The Truth Is Out There, Outside Your Comfort Zone
It all comes back to these very important facts, which I hope will not need links to substantiate:
- The United States has long acted as an imperial power in ways similar to the old Russian and Soviet empires, with perhaps even more brutality and higher body counts.
- On top of that, we have the phenomenon of American exceptionalism, whereby the US gives its multinational corporations permission to colonize sovereign nations (mostly those with dark-skinned citizens) and impose Chicago School economics on them.
- Though it may carp about human rights, the US government (whichever party controls it) de facto doesn't give a fuck about human rights.

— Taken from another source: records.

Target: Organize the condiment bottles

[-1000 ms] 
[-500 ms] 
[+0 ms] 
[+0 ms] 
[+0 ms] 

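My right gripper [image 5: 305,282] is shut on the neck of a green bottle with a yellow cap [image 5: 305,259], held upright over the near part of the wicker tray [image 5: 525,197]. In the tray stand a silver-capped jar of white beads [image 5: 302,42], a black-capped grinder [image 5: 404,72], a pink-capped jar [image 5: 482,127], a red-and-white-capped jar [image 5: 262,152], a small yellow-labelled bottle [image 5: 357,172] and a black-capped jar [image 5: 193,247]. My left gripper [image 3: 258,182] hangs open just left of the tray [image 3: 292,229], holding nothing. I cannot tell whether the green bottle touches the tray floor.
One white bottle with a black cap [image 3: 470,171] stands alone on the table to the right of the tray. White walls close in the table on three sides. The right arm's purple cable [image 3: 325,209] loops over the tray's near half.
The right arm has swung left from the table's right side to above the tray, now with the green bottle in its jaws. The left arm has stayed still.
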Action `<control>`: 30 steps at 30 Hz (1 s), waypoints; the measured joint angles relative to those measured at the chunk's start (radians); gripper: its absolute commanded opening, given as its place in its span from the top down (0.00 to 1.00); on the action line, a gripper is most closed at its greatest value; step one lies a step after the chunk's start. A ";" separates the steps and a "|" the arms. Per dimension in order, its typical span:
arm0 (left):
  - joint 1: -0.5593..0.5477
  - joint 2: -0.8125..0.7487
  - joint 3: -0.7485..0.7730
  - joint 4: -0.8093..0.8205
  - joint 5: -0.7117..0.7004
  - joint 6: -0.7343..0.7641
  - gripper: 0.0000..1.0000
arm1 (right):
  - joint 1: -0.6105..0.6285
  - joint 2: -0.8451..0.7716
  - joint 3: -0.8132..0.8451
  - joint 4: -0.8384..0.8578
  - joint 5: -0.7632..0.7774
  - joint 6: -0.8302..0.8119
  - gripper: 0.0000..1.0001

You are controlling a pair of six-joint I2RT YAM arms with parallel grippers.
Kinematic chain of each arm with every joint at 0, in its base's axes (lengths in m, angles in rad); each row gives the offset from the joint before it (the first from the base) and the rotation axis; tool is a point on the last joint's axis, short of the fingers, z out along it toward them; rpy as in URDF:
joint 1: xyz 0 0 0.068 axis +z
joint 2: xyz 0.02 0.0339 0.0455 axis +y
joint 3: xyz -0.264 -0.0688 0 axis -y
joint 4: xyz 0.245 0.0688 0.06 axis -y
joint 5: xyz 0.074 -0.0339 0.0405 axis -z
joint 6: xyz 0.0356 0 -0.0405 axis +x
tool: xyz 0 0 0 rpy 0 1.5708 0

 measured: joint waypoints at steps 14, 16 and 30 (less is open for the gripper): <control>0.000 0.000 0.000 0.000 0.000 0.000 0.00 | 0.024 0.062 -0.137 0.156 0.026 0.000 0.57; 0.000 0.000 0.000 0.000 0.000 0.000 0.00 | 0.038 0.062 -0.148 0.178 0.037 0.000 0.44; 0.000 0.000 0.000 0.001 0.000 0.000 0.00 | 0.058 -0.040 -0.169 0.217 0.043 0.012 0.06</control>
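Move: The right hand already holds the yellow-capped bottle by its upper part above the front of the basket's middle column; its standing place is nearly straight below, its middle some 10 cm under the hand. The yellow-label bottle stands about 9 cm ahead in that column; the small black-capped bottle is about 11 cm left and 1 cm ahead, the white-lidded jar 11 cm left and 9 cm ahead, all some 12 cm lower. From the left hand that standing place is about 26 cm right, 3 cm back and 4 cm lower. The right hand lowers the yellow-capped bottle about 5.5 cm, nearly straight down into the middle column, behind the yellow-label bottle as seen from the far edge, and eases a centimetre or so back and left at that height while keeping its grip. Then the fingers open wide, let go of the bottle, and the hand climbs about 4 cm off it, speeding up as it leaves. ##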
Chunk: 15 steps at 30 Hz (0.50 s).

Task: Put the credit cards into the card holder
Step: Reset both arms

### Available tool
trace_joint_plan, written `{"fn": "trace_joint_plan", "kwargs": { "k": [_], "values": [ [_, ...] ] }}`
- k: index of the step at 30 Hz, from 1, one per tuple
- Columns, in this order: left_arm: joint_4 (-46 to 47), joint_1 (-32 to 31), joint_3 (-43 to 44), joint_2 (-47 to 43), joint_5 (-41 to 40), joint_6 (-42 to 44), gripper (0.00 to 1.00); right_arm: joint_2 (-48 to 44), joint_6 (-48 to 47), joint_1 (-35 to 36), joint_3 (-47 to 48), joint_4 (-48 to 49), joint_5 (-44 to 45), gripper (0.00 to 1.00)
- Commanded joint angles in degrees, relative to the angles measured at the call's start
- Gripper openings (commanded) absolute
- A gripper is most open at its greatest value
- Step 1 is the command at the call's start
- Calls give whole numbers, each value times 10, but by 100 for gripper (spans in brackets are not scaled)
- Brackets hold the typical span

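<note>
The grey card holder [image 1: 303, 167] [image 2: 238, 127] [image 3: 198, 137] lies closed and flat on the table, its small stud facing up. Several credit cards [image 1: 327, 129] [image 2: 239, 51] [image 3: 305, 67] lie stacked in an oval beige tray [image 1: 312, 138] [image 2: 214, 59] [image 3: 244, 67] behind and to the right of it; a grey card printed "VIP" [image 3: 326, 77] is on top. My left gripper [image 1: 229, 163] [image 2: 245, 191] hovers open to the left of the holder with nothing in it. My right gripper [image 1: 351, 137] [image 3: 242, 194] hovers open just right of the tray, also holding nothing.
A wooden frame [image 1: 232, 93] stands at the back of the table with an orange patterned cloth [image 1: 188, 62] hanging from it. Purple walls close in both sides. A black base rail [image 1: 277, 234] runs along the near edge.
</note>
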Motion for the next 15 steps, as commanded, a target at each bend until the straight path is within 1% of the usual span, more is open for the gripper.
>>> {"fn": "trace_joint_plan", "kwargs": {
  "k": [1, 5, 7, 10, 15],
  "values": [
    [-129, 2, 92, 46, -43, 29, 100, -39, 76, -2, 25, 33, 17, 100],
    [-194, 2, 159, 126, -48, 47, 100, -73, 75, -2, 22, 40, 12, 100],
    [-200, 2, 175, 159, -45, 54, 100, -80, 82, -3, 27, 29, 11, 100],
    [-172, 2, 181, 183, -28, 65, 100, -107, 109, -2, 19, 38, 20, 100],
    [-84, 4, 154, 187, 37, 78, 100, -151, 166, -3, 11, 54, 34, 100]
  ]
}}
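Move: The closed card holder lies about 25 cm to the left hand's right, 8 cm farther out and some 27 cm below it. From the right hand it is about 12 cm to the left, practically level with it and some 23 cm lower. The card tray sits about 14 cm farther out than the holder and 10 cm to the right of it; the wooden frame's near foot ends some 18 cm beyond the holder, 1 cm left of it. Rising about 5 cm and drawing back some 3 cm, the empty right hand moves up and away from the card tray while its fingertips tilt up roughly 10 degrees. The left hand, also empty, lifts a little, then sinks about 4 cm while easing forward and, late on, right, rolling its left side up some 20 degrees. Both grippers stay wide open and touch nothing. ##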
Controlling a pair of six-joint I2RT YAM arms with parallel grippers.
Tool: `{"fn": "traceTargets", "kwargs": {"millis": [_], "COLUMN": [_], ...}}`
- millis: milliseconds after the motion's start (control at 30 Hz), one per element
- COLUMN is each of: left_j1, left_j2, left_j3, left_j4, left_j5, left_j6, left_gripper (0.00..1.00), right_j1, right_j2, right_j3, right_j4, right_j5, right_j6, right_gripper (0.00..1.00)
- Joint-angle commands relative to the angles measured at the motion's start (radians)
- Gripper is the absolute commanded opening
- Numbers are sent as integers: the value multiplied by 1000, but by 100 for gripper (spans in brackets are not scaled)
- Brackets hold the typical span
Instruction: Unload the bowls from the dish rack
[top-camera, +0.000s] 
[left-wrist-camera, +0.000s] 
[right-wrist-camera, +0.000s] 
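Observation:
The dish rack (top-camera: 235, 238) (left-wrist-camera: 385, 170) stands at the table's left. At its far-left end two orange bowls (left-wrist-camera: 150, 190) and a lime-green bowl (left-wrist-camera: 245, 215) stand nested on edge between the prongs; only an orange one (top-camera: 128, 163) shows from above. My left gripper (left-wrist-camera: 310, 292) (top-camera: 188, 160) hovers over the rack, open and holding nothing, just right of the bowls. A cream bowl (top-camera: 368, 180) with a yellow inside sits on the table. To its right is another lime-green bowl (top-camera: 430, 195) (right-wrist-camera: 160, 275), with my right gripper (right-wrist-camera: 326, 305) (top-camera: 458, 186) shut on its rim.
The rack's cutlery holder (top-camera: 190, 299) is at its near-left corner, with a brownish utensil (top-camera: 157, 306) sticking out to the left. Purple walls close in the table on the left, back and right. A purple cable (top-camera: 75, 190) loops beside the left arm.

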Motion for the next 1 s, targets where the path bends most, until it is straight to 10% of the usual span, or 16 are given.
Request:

This is borne out by our super-special alliances with nations such as Turkey, Israel, and number one human rights pariah Saudi Arabia.
- Russia does not have military bases all over the fucking planet; the US does.
- Many Russian capitalists are evil, but they learned their evil tricks from US capitalists, just as Hitler learned about the US keeping indigenous Americans in concentration camps.
- The US military has a history of lying to us and leading us into wars.
- The US intelligence apparatus has a history of lying to us and leading us into wars.
- The US media-industrial complex has a history of lying to us and leading us into wars.
Americans, on the world stage we are not the Good Guys. I can say that because I have this amazing power called thinking for myself. It's not that difficult, really; you can do it too, if you have the courage to step outside The Matrix. I see and use more than two buckets. More to the point, the separateness of your buckets is an illusion carefully crafted by your own Cognitive Miser: Those buckets are connected, forming a trough. Very little in this world is all good or all bad.
As my friend Kate BionicDance Fahr has said literally thousands of times, "Don't run on automatic. Instead, please--think!!!"